Regardless of whose account you contribute to, one set up by you or a parent, contributions are considered gifts. That means taxes may apply if you contribute more than the annual gift-tax exclusion ($15,000 in 2019 per donor per beneficiary).
However, the IRS gives you some wiggle room. It will treat larger contributions, up to $75,000 ($150,000 for couples), as if they were being made over a five-year period. Therefore, you can front-load a 529 account without incurring any gift taxes, as long as no other annual exclusion gifts are made to that individual during the five-year period. For example, you could contribute $50,000, which would be reported as five $10,000 annual gifts. This is a potential way for grandparents to reduce their taxable estate. But should a grandparent pass away during those five years, a portion of the contribution will be included in the donor’s taxable estate.
The various tax implications are another reason why it is beneficial to work a financial adviser when opening a 529 account to help you avoid any pitfalls.
Your 529 plan can affect financial aid
One important thing to be aware of as a grandparent is the impact a 529 account can have on your grandchild’s financial aid eligibility.
The U.S. Department of Education factors in a student’s income and family contributions when determining his or her financial aid eligibility. When a parent owns a 529 account, up to 5.64% of its value counts toward the student’s Expected Family Contribution when filling out the Free Application for Federal Student Aid (FAFSA).
A 529 account owned by a grandparent isn’t reported on the FAFSA form. However, when money is provided from a 529 account by a grandparent, even for qualified expenses, it is reportable as the grandchild’s own income, which will reduce the following year’s financial aid award.
Since a grandparent-owned account doesn’t count toward financial aid until funds are distributed, it may be best to wait to use it until your grandchild’s final year or so of school. If he or she has very little other income, then the funds will only minimally affect financial aid.
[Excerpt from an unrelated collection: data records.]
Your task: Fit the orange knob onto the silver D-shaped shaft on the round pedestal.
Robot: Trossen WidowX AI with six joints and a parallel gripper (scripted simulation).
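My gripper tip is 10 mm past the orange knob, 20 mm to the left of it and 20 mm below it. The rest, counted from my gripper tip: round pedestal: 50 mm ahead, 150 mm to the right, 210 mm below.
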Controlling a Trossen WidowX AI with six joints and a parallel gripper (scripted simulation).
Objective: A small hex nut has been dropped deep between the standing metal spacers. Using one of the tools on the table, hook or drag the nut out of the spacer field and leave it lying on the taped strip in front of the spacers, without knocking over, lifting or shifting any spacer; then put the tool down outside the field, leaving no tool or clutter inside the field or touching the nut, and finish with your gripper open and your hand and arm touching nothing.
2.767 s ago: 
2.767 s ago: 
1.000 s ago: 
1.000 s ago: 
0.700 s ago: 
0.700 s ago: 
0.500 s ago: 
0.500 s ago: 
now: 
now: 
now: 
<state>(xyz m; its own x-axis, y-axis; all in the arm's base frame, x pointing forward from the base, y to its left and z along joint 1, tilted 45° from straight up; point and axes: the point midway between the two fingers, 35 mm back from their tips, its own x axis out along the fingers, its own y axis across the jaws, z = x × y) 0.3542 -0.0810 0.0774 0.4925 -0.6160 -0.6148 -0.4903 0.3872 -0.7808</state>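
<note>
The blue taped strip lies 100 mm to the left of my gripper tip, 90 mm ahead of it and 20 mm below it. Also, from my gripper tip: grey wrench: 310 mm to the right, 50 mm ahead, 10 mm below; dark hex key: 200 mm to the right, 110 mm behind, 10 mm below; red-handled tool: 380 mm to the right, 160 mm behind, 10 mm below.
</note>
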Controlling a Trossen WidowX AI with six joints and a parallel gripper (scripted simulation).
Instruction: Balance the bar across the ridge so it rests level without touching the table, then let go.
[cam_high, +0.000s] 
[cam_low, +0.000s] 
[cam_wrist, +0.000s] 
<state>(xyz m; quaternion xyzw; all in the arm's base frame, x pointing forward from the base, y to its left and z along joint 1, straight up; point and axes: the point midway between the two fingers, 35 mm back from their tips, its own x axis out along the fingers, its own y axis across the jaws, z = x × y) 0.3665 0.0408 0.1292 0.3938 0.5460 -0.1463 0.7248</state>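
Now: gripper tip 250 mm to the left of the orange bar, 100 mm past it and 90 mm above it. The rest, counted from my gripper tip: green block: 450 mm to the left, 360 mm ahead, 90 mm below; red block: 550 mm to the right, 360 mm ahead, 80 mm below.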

Withdrawals are only for qualified higher education expenses
What counts as qualified higher education expenses goes beyond tuition. It includes any mandatory fees, room and board (on and off campus), textbooks, computers and more. You can check with your grandchild’s financial aid office to find out what specifically qualifies.
Although the funds in a 529 account are meant for your grandchild, you retain control over them. You can withdraw money from the account at any time. But doing so could hurt. Any withdrawn earnings on your investments used for nonqualified expenses are subject to a 10% tax penalty on top of ordinary income taxes. You won’t owe income taxes on withdrawals of your contributions, but the IRS may require you to pay back any previously claimed tax deductions.
A common exception is if your grandchild receives a scholarship. You can withdraw funds equal to the scholarship amount awarded for a nonqualified expense and avoid the 10% penalty. The earnings portion of the withdrawal, however, are still also subject to ordinary income taxes.
If your grandchild receives a full-ride scholarship or decides to take a different path, you can still preserve your savings. They can be used for graduate school, or you may change the beneficiary to anyone in your grandchild’s immediate family.
If you find yourself thinking about taking money from your grandchild’s 529 plan, then it’s probably a good time to sit down with a financial adviser who can work with you to come up an alternative financial solution for your needs. Should your financial goals change, he or she can help you appropriately allocate your money to sidestep any unnecessary taxes.
The bottom line
Even with all the 529 plan rules for grandparents, it remains a primary savings vehicle for a grandchild’s education. But families should work together with the guidance of a financial professional. This will help ensure the right plan is in place and the student gets the most out of it.